I have a golang code which can do AES encryption on the given data and serves it. Below is the code.

crypt.go

func encrypt(key []byte, text string) string {

    plaintext := []byte(text)

    block, err := aes.NewCipher(key)
    if err != nil {
        panic(err)
    }

    ciphertext := make([]byte, aes.BlockSize+len(plaintext))
    iv := ciphertext[:aes.BlockSize]
    if _, err := io.ReadFull(rand.Reader, iv); err != nil {
        panic(err)
    }

    stream := cipher.NewCFBEncrypter(block, iv)
    stream.XORKeyStream(ciphertext[aes.BlockSize:], plaintext)

    return base64.URLEncoding.EncodeToString(ciphertext)
}

func decrypt(key []byte, cryptoText string) string {
    ciphertext, _ := base64.URLEncoding.DecodeString(cryptoText)

    block, err := aes.NewCipher(key)
    if err != nil {
        panic(err)
    }

    if len(ciphertext) < aes.BlockSize {
        panic("ciphertext too short")
    }
    iv := ciphertext[:aes.BlockSize]
    ciphertext = ciphertext[aes.BlockSize:]

    stream := cipher.NewCFBDecrypter(block, iv)
    stream.XORKeyStream(ciphertext, ciphertext)
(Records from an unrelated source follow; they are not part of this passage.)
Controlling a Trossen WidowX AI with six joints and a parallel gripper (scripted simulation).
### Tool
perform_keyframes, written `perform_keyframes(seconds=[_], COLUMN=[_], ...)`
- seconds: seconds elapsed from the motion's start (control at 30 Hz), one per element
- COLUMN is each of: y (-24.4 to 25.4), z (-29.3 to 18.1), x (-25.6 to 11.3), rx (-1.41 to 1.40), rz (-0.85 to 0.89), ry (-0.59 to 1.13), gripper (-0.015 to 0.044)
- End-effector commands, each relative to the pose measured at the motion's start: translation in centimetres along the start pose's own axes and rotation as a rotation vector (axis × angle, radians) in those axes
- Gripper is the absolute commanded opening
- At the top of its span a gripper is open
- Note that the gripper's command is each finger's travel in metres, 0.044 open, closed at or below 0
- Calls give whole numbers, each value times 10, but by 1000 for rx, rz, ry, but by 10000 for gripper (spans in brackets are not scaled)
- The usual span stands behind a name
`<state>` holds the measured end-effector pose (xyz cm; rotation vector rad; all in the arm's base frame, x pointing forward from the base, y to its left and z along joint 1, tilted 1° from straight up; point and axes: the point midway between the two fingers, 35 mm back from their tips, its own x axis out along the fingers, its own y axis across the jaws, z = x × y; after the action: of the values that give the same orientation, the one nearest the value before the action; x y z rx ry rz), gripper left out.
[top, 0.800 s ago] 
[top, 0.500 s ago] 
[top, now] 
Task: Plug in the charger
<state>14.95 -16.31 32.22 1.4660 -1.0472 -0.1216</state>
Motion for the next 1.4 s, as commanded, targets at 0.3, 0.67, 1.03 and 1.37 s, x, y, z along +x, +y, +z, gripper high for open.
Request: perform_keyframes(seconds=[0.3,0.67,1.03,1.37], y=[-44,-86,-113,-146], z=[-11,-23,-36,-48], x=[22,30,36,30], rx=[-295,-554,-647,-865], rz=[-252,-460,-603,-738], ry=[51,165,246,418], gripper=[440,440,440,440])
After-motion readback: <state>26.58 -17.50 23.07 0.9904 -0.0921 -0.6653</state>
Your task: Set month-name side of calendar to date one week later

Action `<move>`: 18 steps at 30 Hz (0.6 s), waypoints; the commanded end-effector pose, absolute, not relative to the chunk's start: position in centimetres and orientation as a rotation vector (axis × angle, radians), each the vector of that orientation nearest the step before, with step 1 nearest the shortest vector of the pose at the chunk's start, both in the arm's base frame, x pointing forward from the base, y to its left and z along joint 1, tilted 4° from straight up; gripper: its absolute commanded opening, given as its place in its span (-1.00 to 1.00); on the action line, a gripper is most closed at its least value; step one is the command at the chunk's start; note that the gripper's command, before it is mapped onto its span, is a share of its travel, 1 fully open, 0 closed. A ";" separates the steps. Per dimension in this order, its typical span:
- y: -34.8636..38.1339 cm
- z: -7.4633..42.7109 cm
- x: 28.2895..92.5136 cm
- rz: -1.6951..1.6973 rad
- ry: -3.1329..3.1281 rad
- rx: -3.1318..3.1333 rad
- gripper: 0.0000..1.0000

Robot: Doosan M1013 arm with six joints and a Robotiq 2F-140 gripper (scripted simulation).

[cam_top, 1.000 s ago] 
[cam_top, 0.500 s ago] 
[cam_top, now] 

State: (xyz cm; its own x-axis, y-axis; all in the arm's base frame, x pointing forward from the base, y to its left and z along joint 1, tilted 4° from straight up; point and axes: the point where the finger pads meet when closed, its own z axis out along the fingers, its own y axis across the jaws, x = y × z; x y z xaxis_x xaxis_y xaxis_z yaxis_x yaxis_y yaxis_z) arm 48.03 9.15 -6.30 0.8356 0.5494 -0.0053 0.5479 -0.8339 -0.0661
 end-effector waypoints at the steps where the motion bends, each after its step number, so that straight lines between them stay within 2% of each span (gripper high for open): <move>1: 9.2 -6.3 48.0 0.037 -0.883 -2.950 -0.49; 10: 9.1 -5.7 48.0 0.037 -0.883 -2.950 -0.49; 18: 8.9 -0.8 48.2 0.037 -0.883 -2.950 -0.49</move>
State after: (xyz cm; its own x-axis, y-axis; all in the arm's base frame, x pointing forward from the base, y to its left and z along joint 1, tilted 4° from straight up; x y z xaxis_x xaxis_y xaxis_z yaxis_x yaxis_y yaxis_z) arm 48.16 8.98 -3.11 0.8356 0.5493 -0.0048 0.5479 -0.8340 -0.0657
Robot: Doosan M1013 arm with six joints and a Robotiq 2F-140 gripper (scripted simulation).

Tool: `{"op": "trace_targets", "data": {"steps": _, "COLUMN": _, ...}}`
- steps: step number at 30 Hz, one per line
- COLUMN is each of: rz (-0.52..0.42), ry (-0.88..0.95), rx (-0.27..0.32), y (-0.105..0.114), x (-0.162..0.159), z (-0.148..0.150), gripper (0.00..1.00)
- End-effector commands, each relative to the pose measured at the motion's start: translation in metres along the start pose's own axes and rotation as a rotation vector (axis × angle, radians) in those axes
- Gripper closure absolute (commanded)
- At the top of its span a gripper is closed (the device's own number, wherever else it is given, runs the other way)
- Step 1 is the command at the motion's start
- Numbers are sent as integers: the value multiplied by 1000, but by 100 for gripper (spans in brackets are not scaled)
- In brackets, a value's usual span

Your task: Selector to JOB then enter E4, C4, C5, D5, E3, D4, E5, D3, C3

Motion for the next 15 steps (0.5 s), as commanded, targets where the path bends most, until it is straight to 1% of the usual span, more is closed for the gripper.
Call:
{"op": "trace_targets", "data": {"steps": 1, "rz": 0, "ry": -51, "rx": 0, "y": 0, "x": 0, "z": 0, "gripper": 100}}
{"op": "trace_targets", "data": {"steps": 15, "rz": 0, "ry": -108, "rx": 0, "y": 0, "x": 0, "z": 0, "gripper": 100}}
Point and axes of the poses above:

    return string(ciphertext)
}

I need to handle the same decryption and encryption in Flutter. I tried the below code using flutter encrypt package.

crypt.dart

import 'package:encrypt/encrypt.dart';
String encryption(String plainText) {

     final key = Key.fromBase64(ENCRYPTION_KEY);
     final iv = IV.fromBase64(ENCRYPTION_IV);

     final encrypter = Encrypter(AES(key, mode: AESMode.cfb64, padding: null));
     final encrypted = encrypter.encrypt(plainText, iv: iv);

 return encrypted.base64;   
}

String decryption(String plainText) {

   final key = Key.fromBase64(ENCRYPTION_KEY);
   final iv = IV.fromBase64(ENCRYPTION_IV);

   final encrypter = Encrypter(AES(key, mode: AESMode.cfb64, padding: null));
   final decrypted = encrypter.decrypt(Encrypted.from64(plainText), iv: iv);

  return decrypted;   
 }

But I'm getting error and is not working. Am I missing something? How this can be achieved in flutter end.

Thanks in advance


Solution 1: NotX

At a first glance it seems like your iv (initialization vectors) don't match. When encrypting in Go, you generate it randomly and "place" it in front of the encrypted text, which is fine, and when decrypting in Go, you take it from there.

In Dart (I'm not used to that language though) it seems as you take a static iv from ENCRYPTION_IV. That one won't match a randomly generated one from Go.

Imagine the iv being some kind of clef. It explains how to process the encrypted key. Normally it's not secret, but should be random. So it's fine to generate it with an appropriate randomizer and tell the receiver of the encrypted text about it. A common way is to put it in the front of it - since it's size is fixed in AES to aes.BlockSize (16 bytes), it's clear where the iv ends and the real encrypted text starts.

So, in Dart you should read the first 16 bytes to get the iv from the ciphertext from Go encryption. And while you're at it, I'ld recommend to use a random iv in the Dart encryption method, too.